After Richard's death, Marietta and her children moved many times, initially to various sites near Cuba, New Mexico. They raised horses and cattle, grew fruit trees, wheat, and oats, and even kept a large flock of ducks. She later moved back to Arizona, and then to Utah.

== Death ==
In her later years, Marietta lived for some years with her son, Richard II, and his wife and family in California. Her four living children later built her a house in Albuquerque. She died in her sleep in that house, on July 11, 1954. In accordance with her wishes, her ashes were buried in Richard Wetherill's grave near the site of their ranch in New Mexico.

== Legacy ==
Since the turn of the 21st century, scholars of anthropology and archaeology have endeavored to recover the work of early women, like Marietta, in these fields. Revisiting the work of Marietta Palmer Wetherill, including both her archaeological inquiry into ancient Chacoan communities and her anthropological observations of living Chacoan communities, made significant contributions to the study of Chaco Canyon. Her keen observations included identifying a prehistoric road north of Pueblo Alto, evidence of prehistoric irrigation systems, a connecting wall between Chetro Ketl and Pueblo Bonito, and burial mounds. These findings, now recognized as crucial to understanding Chaco Canyon's archaeological significance and the histories of the Indigenous people, were largely overlooked during her lifetime due to her lack of formal training, status as a woman, and relationship to her more acclaimed husband.

The dismissal of Marietta's work illustrates broader biases in the fields of archaeology and anthropology during and since her lifetime.
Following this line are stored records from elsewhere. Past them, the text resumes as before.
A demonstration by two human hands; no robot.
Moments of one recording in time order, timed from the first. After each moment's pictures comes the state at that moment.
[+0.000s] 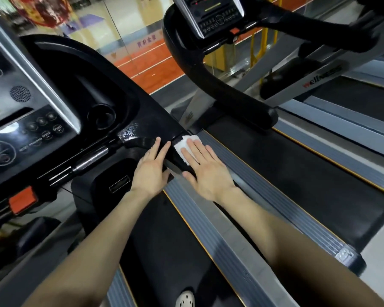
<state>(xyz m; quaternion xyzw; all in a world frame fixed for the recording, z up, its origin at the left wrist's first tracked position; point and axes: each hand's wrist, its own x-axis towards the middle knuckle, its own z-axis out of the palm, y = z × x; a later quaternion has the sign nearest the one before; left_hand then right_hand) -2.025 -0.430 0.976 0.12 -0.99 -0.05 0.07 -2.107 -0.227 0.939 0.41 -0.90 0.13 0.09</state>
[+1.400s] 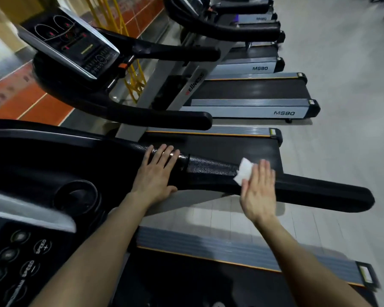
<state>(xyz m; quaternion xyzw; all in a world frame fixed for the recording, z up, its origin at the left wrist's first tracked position) -2.147 -0.545 1.029 -0.35 -0.91 0.18 0.09 -1.996 -0.263 0.915 -0.24 -0.95 0.09 0.15</state>
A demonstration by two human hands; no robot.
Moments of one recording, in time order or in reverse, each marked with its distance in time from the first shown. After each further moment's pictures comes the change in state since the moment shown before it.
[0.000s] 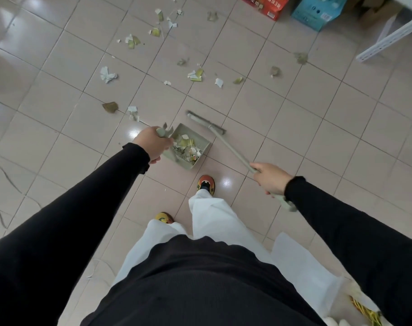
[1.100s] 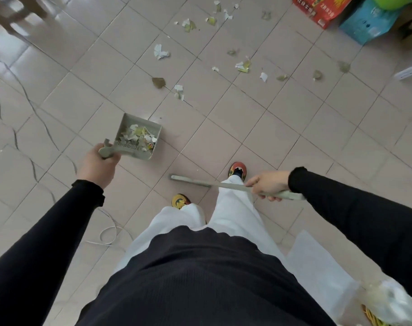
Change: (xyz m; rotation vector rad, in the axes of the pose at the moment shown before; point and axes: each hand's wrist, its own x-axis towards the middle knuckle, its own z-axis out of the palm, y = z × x) left_hand -0.140 -0.353 -0.160 -0.230 0.475 -0.098; right_hand -0.064 -0.115 0.209 -0.287 -0.391 0.074
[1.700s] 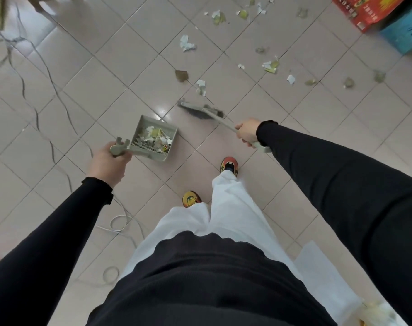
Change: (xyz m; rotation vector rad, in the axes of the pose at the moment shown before) left_hand 0.023 -0.004 -0.026 -0.063 0.000 -0.084; right_hand 0.086 -0.168 -0.082 0.015 0.363 -0.151
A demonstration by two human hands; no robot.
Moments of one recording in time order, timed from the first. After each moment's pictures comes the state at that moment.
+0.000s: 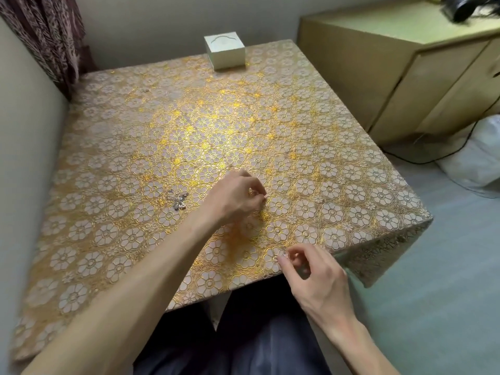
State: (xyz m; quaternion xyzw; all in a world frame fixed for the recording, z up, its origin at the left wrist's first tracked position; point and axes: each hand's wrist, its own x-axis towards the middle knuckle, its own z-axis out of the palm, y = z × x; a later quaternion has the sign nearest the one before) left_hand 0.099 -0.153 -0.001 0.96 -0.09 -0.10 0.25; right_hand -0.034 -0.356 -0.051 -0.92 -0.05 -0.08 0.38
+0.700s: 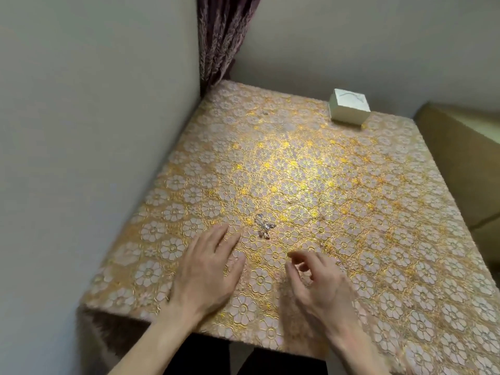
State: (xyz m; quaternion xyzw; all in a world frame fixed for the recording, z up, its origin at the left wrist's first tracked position) left_hand -0.045 -0.027 -0.055 0.96 0.17 0.09 0.18; right_hand 0.059 -0.237 -0.038 -0.90 -0.31 -0.04 0.32
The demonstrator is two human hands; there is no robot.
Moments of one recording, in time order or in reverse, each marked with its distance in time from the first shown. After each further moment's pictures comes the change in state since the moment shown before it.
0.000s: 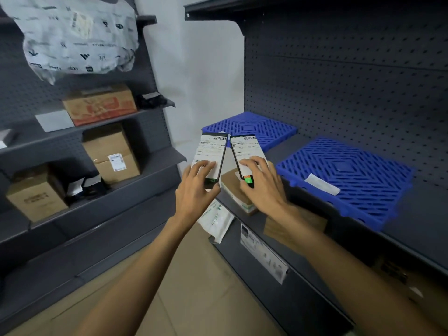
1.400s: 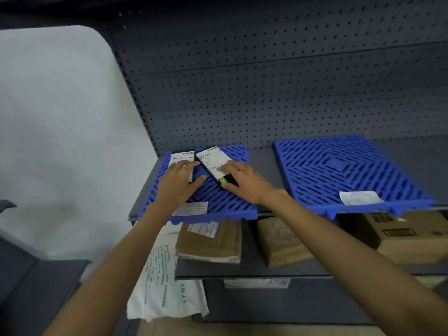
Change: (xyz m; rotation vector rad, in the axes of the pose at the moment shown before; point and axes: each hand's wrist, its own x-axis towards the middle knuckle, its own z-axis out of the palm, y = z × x) left_hand 0.395 -0.073 0.185 -0.144 -0.540 0.697; right_hand 0.253 0.083 0.090 -0.199 -0.074 0.533
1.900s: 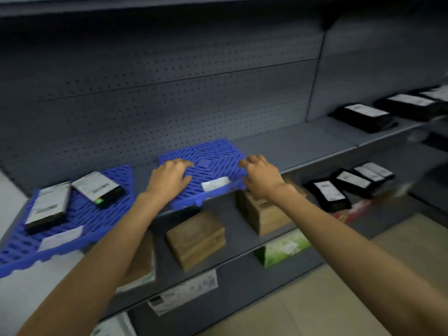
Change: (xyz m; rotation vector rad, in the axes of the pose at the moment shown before) left_hand -0.020 0.285 0.023 0.085 -0.095 0.455; right_hand -0.281 0.132 -0.139 -0.383 0.204 0.549
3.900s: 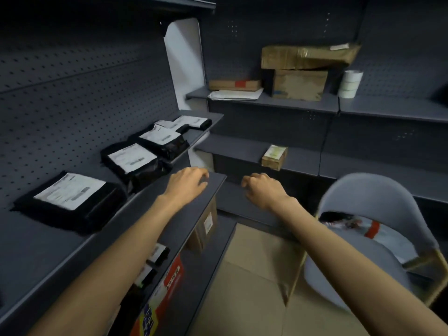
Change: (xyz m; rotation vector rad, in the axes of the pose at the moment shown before) left_hand 0.554 1.135 0.277 -0.200 -0.099 0.819; right_hand -0.196 1.137 -0.079 -0.086 -0.063 0.782
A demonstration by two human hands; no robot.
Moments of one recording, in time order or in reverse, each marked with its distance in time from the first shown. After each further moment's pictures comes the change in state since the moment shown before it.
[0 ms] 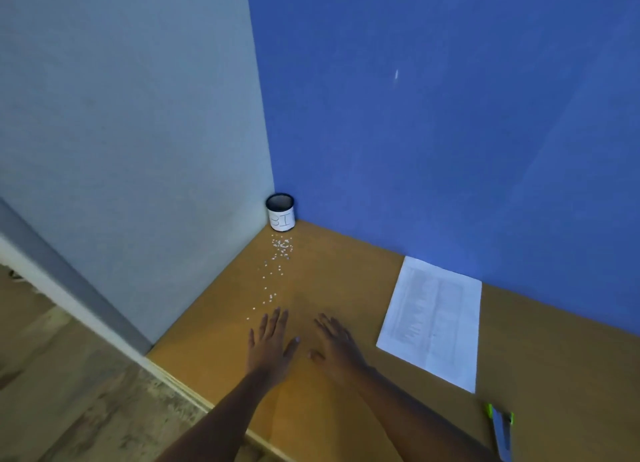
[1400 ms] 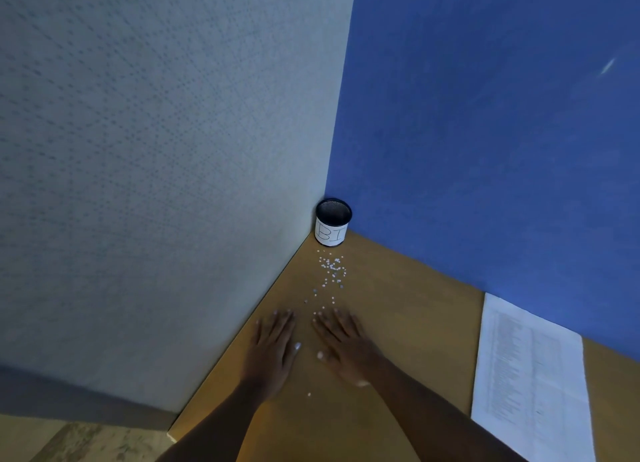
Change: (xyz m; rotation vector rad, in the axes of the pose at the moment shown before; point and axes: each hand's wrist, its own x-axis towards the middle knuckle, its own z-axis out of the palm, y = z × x) left_hand 0.153 -0.178 -0.002 0.034 0.064 0.247; right_hand 0.200 -0.044 0.038 -0.382 -0.215 -0.022
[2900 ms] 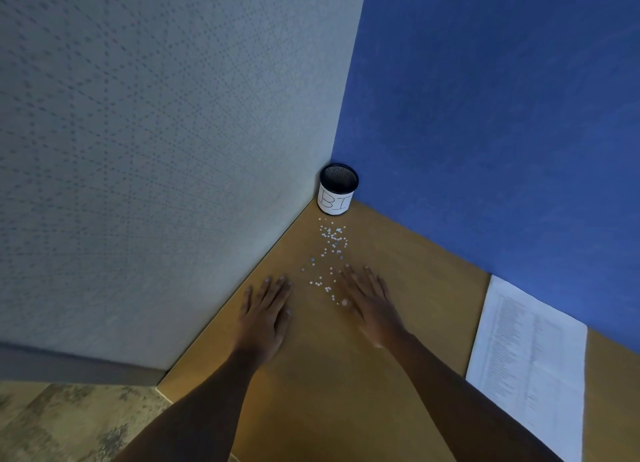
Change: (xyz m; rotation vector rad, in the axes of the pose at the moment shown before) left_hand -0.004 0.007 0.004 -0.034 0.118 -0.071; right_hand -0.007 0.051 -0.017 0.179 0.231 -0.042
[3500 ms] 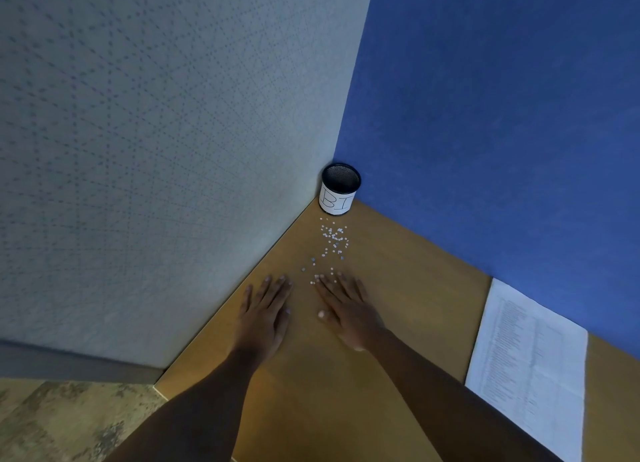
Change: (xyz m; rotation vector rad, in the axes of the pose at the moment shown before) left_hand -0.001 0.000 0.001 -0.027 0.001 -0.009; right_hand 0.017 -0.023 0.021 -0.122 -0.120 -0.099
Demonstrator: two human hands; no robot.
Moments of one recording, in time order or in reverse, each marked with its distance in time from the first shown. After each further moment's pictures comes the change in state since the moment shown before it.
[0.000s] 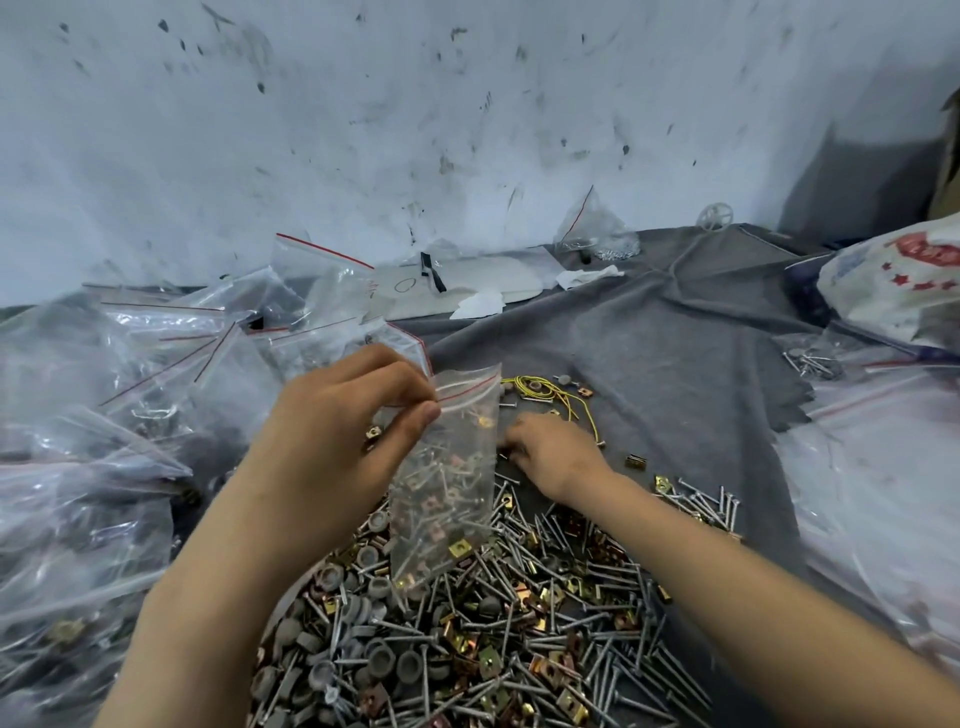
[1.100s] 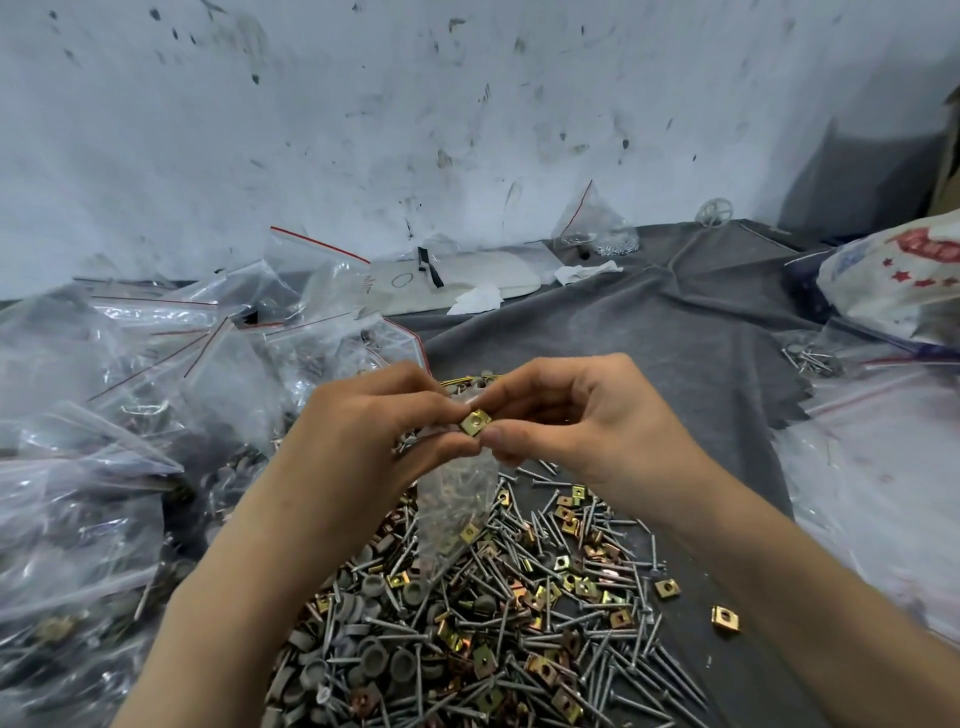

Scholars like Jonathan E. Reyman have argued that the widespread disregard of Marietta's work has adversely affected interpretations of Chaco Canyon archaeology for much of the 20th century. While Richard Wetherill and his brother's contributions to archaeology were celebrated despite their lack of formal training, Marietta's observations did not receive the same recognition. Her work with the Wetherill brothers on projects like the 1897 Grand Gulch Expedition and her prolonged involvement at Chaco Canyon positioned her as an informed and capable observer. For example, her documentation of the prehistoric road at Pueblo Alto, initially dismissed, was later confirmed in the 1960s and 1970s through field testing, highlighting the enduring relevance of her insights to Chacoan studies. The rediscovery and validation of her work had challenged historical biases and enriched contemporary understandings of Chaco Canyon's complex cultural and ecological systems.

== Writings and collections ==
Marietta left behind a collection of largely Navajo items: baskets, clothing, figurines, blankets and other textiles, and jewelry.  These were donated, at her request, to the Maxwell Museum at the University of New Mexico. The Zimmerman Library at the University of Mexico and New Mexico Archives Online also hold a small collection of her drawings, documentation of various rituals, and several letters, as well as a “Pioneers Foundation Oral History Collection" comprising 78 oral history recordings by Marietta. Records of Marietta's life and work are also housed in the Wetherill Family Collection and Navajo Traders Collection in the Cline Library at Northern Arizona University. The Chaco Culture National Historical Park has a collection dedicated to Marietta's granddaughter, Marion Wetherill Shaffner, which also contains records regarding Marietta's life. Marietta had a large personal collection of pot and pitcher handles, which she believed were sent to the Smithsonian. However, because they were not donated under her name, this is impossible to verify.